- Introduction
- Approach
- [Approach](#Installation and usage)
- License
fastText is a library for efficient learning of word representations and sentence classification. This fork provides a way to minimize the model size without loosing too much information about the vectors. The small memory footprint enables to use fasttext word to vector conversion and language identification as a service on a small server. A grpc client is also included to build such a service.
The size of kept words can be limited (by default to 50000). All the subwords are kept but they are replaced by a representation where we kept the minimum and maximum value of the vector and where all the other component are represented as the range between min and max on 4 bits. According to our experience, the incurred lost of precision seems to have minimal practical impacts.
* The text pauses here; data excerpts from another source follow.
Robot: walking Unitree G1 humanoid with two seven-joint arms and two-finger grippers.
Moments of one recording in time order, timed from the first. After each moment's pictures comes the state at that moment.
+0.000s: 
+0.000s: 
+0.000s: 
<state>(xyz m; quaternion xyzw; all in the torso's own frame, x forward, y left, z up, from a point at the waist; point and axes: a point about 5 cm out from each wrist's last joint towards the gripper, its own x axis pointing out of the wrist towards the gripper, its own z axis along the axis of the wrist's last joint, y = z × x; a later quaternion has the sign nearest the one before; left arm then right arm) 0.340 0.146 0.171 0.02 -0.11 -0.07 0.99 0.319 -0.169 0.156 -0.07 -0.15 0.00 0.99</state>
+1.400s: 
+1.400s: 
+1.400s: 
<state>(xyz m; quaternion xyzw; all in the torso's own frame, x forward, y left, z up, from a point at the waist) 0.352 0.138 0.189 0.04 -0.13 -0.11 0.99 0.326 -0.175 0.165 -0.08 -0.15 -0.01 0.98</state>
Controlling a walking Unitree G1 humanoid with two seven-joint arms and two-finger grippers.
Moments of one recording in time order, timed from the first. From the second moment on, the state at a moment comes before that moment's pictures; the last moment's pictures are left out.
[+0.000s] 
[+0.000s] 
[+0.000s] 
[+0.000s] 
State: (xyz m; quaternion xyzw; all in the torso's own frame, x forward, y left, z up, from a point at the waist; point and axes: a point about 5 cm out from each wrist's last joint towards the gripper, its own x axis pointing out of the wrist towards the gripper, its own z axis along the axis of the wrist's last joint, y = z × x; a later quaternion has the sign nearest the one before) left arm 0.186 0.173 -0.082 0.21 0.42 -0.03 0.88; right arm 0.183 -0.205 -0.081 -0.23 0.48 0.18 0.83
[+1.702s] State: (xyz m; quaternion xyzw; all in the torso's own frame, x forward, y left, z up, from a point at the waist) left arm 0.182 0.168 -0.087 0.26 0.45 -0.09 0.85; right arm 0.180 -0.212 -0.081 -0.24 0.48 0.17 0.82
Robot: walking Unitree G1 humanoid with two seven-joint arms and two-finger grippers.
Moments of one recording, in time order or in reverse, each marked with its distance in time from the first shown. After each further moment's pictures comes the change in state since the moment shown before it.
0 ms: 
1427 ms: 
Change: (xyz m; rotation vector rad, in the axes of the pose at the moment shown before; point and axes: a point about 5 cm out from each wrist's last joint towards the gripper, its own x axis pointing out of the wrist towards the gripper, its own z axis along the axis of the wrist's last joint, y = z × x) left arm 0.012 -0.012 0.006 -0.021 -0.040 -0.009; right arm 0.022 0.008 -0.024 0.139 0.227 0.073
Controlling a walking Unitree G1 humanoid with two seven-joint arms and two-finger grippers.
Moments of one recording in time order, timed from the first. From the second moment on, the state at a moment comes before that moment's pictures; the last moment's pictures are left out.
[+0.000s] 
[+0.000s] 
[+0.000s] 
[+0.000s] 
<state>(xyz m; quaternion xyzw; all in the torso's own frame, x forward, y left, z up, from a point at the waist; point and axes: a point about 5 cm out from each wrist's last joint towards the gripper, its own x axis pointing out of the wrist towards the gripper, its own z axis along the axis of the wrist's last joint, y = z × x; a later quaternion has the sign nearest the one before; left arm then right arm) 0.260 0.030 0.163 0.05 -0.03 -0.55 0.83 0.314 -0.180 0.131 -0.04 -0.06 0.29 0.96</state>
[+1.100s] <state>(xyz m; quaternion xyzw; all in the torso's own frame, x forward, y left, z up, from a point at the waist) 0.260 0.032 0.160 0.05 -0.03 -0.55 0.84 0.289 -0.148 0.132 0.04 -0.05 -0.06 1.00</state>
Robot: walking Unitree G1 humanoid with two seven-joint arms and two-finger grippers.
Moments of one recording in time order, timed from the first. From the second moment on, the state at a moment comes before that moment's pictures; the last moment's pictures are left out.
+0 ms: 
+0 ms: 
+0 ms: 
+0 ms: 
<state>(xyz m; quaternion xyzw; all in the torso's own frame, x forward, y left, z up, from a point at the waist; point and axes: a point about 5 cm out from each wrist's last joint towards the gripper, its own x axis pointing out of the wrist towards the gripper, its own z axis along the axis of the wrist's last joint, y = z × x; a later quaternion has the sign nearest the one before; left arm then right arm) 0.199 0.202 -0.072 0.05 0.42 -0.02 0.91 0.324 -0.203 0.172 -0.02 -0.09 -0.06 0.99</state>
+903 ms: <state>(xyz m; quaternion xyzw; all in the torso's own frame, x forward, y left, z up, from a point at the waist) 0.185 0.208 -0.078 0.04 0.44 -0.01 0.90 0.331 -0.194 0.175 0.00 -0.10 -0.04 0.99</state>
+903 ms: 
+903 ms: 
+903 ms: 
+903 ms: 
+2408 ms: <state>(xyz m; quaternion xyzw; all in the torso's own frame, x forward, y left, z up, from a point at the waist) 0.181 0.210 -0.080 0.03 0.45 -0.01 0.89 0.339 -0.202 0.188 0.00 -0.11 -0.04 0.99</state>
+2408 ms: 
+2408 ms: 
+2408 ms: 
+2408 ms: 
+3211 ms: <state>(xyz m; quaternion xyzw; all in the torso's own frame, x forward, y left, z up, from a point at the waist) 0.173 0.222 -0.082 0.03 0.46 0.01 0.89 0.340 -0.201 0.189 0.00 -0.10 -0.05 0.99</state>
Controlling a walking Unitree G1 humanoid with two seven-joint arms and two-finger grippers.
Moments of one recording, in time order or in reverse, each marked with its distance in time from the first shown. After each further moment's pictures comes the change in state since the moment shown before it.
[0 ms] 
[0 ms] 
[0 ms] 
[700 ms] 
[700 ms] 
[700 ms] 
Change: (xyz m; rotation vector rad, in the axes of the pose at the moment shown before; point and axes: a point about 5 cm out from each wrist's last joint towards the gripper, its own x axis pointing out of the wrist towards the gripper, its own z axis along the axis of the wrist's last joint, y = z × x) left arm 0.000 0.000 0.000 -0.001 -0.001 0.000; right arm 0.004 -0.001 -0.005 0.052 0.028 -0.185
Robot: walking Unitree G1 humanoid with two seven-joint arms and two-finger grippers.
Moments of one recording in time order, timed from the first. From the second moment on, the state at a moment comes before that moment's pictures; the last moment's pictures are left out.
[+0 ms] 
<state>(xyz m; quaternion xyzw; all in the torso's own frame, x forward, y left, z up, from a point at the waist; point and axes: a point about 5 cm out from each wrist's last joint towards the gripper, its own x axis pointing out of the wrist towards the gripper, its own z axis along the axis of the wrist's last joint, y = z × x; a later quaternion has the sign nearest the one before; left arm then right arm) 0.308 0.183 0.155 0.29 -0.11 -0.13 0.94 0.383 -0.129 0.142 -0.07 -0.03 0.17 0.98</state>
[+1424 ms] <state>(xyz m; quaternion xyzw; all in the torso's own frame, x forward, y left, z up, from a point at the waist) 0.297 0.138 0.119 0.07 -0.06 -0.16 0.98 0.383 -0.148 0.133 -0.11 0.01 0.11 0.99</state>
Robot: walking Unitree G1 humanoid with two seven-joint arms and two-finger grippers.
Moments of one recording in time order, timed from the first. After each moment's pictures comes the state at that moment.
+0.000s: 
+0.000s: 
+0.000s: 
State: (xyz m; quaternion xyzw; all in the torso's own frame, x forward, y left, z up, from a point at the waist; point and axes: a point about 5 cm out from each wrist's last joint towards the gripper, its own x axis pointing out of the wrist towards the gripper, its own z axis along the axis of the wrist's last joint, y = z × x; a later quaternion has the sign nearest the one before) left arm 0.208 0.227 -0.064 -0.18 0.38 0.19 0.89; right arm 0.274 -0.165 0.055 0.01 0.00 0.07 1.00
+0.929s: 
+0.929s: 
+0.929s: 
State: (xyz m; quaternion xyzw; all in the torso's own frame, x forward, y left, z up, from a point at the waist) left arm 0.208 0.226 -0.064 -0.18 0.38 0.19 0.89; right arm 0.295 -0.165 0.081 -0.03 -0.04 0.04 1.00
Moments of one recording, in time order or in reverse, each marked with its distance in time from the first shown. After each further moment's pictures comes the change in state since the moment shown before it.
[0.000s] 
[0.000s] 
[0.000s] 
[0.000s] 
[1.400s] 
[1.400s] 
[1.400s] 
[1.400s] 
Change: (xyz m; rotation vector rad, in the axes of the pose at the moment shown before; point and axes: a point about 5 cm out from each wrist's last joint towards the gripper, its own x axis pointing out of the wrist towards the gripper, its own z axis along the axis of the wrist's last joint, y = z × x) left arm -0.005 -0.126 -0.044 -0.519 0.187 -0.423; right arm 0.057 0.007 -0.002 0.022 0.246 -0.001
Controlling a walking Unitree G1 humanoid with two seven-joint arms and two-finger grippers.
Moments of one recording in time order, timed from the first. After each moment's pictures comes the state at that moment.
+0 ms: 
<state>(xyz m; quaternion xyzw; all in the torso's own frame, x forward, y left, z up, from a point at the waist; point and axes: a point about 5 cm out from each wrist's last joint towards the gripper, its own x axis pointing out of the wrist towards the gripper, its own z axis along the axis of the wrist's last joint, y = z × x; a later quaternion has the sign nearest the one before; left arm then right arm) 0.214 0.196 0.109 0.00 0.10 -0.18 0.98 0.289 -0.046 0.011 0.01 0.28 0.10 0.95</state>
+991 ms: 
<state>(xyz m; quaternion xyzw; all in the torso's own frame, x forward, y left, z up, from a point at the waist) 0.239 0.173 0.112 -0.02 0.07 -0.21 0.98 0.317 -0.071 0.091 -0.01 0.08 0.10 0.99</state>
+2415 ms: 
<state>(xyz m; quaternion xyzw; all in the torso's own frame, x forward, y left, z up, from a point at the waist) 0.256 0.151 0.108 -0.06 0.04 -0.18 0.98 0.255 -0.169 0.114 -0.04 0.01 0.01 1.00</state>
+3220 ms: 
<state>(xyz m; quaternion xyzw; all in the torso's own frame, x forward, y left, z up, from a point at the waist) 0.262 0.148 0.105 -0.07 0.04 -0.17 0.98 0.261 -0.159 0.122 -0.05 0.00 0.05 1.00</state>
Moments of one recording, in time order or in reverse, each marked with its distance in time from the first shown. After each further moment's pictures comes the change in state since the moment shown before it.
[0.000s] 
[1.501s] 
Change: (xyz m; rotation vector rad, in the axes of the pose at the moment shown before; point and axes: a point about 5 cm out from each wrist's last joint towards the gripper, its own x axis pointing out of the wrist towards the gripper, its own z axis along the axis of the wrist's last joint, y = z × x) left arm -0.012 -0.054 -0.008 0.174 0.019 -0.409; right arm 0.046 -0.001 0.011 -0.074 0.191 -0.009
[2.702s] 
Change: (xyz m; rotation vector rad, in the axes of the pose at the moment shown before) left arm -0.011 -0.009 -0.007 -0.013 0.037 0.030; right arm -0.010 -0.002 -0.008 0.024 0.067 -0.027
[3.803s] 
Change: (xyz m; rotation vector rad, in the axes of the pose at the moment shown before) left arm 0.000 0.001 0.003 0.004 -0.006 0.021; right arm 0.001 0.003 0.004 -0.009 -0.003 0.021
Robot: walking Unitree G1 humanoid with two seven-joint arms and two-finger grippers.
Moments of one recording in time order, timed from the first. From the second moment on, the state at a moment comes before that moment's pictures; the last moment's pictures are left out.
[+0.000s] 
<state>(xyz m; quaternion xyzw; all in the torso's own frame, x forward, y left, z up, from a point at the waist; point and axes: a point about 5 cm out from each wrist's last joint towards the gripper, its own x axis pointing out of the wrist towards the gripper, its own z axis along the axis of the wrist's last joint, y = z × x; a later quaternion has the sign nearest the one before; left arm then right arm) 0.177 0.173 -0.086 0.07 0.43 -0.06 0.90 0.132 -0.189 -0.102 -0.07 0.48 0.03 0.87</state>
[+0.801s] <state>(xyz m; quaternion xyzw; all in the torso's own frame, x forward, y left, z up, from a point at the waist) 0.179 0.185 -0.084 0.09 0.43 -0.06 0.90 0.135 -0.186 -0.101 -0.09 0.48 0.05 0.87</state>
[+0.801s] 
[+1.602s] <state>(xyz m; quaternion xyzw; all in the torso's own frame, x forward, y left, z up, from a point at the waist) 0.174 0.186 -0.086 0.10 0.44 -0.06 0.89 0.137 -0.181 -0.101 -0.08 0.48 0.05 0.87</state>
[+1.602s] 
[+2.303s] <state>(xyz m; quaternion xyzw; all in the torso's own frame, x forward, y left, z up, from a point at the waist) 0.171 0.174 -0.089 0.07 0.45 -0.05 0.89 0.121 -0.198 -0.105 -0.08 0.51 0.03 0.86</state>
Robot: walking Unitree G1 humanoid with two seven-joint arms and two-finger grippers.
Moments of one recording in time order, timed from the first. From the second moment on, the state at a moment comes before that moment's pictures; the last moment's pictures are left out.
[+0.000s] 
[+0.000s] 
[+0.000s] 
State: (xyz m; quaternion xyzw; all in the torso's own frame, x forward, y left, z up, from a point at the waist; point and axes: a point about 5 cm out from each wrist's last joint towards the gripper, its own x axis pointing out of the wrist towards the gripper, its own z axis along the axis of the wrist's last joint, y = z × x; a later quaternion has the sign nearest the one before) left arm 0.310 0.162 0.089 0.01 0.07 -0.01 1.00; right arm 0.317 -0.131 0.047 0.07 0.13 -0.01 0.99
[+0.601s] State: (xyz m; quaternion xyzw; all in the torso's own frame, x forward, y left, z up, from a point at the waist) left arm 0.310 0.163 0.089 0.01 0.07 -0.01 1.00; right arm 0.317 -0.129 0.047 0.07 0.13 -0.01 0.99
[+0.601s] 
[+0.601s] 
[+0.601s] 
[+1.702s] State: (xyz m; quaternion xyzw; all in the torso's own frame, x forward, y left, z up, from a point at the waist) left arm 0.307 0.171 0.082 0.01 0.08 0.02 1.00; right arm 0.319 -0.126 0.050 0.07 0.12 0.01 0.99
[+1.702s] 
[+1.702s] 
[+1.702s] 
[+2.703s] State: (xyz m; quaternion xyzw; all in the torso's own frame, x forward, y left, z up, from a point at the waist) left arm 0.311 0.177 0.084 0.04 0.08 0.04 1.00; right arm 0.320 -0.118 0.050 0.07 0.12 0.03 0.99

Install the modified fasttext
$ cd fastText
$ make
To generate the binary file used in the grpc server :
$ ./fasttext generate-compact ../fasttext_format_reader/wiki.fr.bin
A prior transformation can also be applied on the vector :
$ ./fasttext generate-compact ../fasttext_format_reader/wiki.fr.bin ../fasttext_format_reader/transformation.bin
Where the file transformation.bin is raw float buffer of a (dim x dim)-matrix and dim is the dimension of the word vector.
To build the grpc service :
$ cd grpc_server
$ make
And to run the service without DetectLanguages:
$ ./wv_server ../wiki_data.bin 192.168.2.46:50052
Where wiki_data.bin is the generated binary file in the first step.
To run the service with DetectLanguages:
$ ./wv_server ../wiki_data_fr.bin 192.168.2.46:50052 lid.176.bin
Where lid.176.bin can be download at [https://s3-us-west-1.amazonaws.com/fasttext-vectors/supervised_models/lid.176.bin].
To try the service with the provided client execute:
$ ./wv_client salut vieux 192.168.2.46:50052
fastText is BSD-licensed. We also provide an additional patent grant.